Clarke squarely lands each of these jabs—and then proceeds to dance around his targets, rather than pummeling them further. In his 2006 essay “The Novel Is Dead, Long Live the Novel,” Clarke wrote that “a novel is a novel not because it captures our troubled times, but because it illuminates and imagines the specific aspects of the trouble.” Clarke doesn’t wish to bag the memoir like big game, but to shine a light on the troubling way memoirs too often propagate facile fables of predictable fall and straightforward redemption.

This is not a manifesto, though; it’s a novel—a story about struggling with one’s past that is buoyed by its uncertain and engaging narrator.
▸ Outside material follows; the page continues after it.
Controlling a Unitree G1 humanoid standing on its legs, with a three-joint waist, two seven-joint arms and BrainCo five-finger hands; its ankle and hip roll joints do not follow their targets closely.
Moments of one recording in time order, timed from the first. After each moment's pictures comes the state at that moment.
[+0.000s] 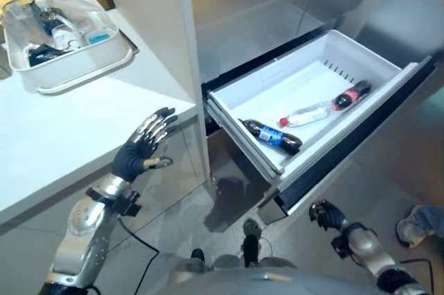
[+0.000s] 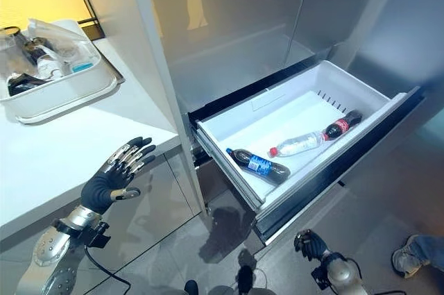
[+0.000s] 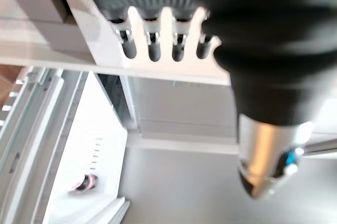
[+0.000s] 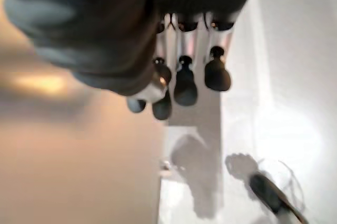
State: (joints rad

Sam Pulsifer does indeed bear a family resemblance to the “ordinary white boy” of Clarke’s first novel, Lamar Kerry Jr., himself a sort of small-town nephew to Richard Ford’s Frank Bascombe (of The Sportswriter, et al). The fact of such resemblance is one of the many lessons Sam learns from his bumbling detective work and (later) his extensive reading. “The truth is that the world is full of bumblers exactly like you,” he says, “and to think that you’re special is just one more thing you’ve bumbled.”